TRY IT
Nothing but the line with "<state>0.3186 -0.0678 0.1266" and the lines after it should appear, each retyped exactly as in the listing.

DATA FOR PROCESSING
▬▬▬

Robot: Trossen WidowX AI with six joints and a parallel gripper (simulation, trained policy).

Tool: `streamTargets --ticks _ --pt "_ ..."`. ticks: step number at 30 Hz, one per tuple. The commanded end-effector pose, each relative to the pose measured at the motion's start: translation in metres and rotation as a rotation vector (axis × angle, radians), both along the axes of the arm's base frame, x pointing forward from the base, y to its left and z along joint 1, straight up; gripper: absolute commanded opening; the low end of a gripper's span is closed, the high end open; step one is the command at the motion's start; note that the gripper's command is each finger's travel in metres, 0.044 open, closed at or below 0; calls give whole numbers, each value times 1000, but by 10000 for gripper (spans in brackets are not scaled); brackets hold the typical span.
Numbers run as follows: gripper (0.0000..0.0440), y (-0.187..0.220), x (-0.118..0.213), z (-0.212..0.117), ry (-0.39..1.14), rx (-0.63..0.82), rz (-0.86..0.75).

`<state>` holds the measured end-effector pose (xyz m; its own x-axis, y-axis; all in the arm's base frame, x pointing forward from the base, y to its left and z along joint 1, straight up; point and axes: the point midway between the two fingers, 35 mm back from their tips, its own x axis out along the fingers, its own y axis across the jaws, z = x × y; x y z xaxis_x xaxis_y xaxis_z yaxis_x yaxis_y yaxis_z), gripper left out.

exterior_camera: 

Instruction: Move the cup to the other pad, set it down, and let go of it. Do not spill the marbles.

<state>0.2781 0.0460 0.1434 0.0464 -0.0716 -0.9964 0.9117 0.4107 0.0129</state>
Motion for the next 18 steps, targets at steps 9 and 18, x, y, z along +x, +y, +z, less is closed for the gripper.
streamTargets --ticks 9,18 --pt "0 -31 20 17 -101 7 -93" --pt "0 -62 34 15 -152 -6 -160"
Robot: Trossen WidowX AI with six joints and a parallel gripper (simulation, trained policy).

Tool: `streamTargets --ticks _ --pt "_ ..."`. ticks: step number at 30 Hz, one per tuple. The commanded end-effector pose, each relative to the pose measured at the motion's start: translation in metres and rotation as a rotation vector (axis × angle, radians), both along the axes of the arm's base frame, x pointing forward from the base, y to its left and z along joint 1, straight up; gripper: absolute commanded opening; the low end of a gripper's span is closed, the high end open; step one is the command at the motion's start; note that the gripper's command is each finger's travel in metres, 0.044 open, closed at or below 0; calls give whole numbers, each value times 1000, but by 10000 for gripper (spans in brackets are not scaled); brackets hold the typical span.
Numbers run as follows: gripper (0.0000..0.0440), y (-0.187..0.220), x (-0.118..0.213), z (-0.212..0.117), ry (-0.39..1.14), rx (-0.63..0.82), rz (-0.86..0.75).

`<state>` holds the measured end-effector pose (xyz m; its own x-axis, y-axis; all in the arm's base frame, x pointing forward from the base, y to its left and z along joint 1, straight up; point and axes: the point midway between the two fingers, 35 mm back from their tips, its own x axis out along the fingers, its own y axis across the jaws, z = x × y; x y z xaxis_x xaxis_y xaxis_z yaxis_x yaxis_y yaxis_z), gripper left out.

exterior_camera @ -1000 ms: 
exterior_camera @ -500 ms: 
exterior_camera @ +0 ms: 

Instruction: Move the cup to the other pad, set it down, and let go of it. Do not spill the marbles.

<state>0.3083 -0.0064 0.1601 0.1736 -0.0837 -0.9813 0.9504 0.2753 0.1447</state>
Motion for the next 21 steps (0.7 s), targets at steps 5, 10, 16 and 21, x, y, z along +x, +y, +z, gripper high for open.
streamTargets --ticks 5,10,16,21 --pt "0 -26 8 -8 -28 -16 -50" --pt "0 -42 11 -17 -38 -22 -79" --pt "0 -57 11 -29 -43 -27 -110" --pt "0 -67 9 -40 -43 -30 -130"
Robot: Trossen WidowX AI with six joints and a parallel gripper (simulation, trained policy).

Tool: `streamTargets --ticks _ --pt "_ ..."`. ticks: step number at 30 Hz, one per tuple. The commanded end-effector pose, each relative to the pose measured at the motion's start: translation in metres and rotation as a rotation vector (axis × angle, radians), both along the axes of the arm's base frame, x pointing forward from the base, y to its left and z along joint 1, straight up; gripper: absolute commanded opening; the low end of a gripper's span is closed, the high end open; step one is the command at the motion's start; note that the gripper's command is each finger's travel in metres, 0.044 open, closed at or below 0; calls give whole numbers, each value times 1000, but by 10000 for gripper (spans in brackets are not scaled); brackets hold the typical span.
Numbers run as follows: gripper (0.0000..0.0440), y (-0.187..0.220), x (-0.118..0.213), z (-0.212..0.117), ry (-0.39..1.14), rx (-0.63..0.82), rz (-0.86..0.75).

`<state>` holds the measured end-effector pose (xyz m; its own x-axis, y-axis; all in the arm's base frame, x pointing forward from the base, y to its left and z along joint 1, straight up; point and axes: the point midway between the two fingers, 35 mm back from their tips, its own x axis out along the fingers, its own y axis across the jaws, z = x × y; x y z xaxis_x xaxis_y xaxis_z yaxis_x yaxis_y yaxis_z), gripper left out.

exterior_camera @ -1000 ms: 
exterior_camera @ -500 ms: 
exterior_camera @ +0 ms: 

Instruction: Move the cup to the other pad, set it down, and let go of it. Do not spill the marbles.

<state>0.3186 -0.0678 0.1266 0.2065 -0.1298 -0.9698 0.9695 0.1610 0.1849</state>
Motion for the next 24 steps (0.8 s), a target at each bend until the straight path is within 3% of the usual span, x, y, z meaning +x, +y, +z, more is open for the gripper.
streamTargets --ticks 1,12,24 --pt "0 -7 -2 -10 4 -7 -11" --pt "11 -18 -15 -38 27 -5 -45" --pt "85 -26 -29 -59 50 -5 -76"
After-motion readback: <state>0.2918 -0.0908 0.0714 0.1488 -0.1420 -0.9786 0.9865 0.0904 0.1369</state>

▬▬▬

RESULT OF THE EXERCISE
<state>0.3186 -0.0678 0.1266 0.2065 -0.1298 -0.9698 0.9695 0.1610 0.1849</state>
Motion for the next 24 steps (0.8 s), a target at each bend until the straight path is within 3% of the usual span, x, y, z meaning +x, +y, +z, more is open for the gripper.
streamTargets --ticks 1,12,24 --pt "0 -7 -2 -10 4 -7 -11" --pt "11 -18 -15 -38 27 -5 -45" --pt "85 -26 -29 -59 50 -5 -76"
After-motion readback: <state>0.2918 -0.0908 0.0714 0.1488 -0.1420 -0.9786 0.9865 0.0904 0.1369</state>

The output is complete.